Hadoop is a software platform that lets one easily write and
run applications that process vast amounts of data.

This charm manages a dedicated client node as a place to
run mapreduce jobs. However, its main purpose is to serve as
a base layer for other client charms, such as Gobblin' or Spark.

Overview

This is the base layer for charms that wish to connect to the core
Apache Hadoop cluster. Including this layer
provides and manages the relation to hadoop-plugin, and all your reactive
charm needs to do is respond to one or more of the states listed below.

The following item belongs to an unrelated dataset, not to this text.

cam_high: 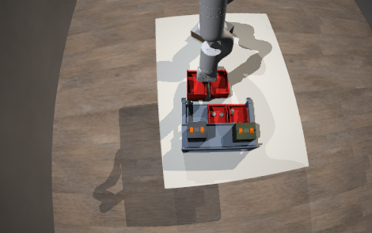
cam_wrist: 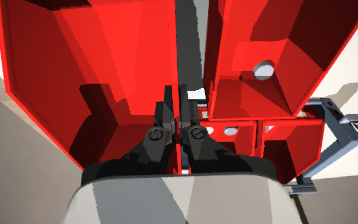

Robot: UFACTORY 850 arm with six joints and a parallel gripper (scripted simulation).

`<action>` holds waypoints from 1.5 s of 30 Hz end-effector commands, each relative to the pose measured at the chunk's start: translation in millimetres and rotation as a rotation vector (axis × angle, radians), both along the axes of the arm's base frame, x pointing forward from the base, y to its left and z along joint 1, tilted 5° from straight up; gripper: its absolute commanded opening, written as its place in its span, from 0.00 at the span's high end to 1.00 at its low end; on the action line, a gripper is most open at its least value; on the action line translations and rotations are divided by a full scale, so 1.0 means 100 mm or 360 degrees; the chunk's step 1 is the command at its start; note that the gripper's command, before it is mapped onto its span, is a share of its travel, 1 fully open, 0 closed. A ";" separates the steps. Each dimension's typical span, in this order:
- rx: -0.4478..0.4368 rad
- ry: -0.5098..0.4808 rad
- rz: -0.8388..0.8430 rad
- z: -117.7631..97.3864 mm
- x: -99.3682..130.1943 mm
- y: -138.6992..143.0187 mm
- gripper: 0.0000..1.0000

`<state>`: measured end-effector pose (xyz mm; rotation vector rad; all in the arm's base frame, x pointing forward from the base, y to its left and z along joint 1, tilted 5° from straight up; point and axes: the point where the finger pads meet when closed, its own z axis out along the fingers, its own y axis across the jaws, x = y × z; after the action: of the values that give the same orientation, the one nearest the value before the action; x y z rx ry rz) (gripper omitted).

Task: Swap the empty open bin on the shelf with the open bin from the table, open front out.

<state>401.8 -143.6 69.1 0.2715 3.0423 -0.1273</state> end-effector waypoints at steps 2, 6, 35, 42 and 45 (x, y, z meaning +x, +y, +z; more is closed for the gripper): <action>0.0048 0.0035 0.0002 0.23 0.00 0.01 1.00; 0.0048 0.0035 0.0002 0.32 -0.01 0.02 1.00; 0.0048 0.0035 0.0002 0.40 -0.01 0.02 1.00; 0.0048 0.0035 0.0002 0.40 -0.01 0.02 1.00; 0.0048 0.0035 0.0002 0.40 -0.01 0.02 1.00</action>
<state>399.8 -141.4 108.4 0.2721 3.0702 -0.0851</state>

The plugin services provides the appropriate Hadoop libraries for the cluster,
and sets up the standard Hadoop config files in /etc/hadoop/conf.

Usage

To create a charm layer using this base layer, you need only include it in
a layer.yaml file:

includes: ['layer:hadoop-client']

This will fetch this layer from interfaces.juju.solutions and incorporate
it into your charm layer. You can then add handlers under the reactive/
directory. Note that any file under reactive/ will be expected to
contain handlers, whether as Python decorated functions or executables
using the external handler protocol.

Reactive States

This layer, via the hadoop-plugin interface, will set the following states:

  • hadoop.hdfs.ready The Hadoop cluster has indicated that HDFS is ready
    to store data. Handlers reacting to this state will be passed an instance
    of the hadoop-plugin class, and can use the following methods to access
    information about HDFS:

    • hadoop.namenodes() A list of one or two NameNode addresses.
    • hadoop.hdfs_port() The port on which the NameNodes are listening.
  • hadoop.yarn.ready The Hadoop cluster has indicated that Yarn is ready
    to process data. Handlers reacting to this state will be passed an instance
    of the hadoop-plugin class, and can use the following methods to access
    information about Yarn:

    • hadoop.resourcemanagers() A list of one or two ResourceManager addresses.
    • hadoop.yarn_port() The port on which the ResourceManagers are listening.
    • hadoop.yarn_hs_ipc_port() The IPC port for the Yarn HistoryServer.
    • hadoop.yarn_hs_http_port() The HTTP port for the Yarn HistoryServer.
  • hadoop.ready The Hadoop cluster has indicated that both HDFS and Yarn
    are ready. This is a combination of the previous two states, and also provides
    an instance upon which any of the previously mentioned methods can be called.

An example using these states would be:

@when('hadoop.ready')
def configure_service(hadoop):
    update_config(
        hadoop.namenodes(), hadoop.hdfs_port(),
        hadoop.resourcemanagers(), hadoop.yarn_port())
    restart_service()

Layer Configuration

This layer supports the following options, which can be set in layer.yaml:

  • packages A list of system packages to be installed when Hadoop is
    being installed.

  • groups A list of system groups to be created when Hadoop is being
    configured.

  • users A list of system users to be created when Hadoop is being
    configured.

  • dirs A mapping of directories to be created when Hadoop is being
    configured. Each entry should contain the following keys:

    • path Absolute directory path.
    • perms Octal permissions.
    • owner User name to own directory.
    • group Name of group for directory.

An example layer.yaml using these options might be:

includes: ['layer:hadoop-client']
options:
  hadoop-client:
    groups: [spark]
    users: [spark]
    dirs:
      spark_home:
        path: /var/lib/spark
        perms: 0755
        owner: spark
        group: spark

Actions

This layer currently does not define any actions.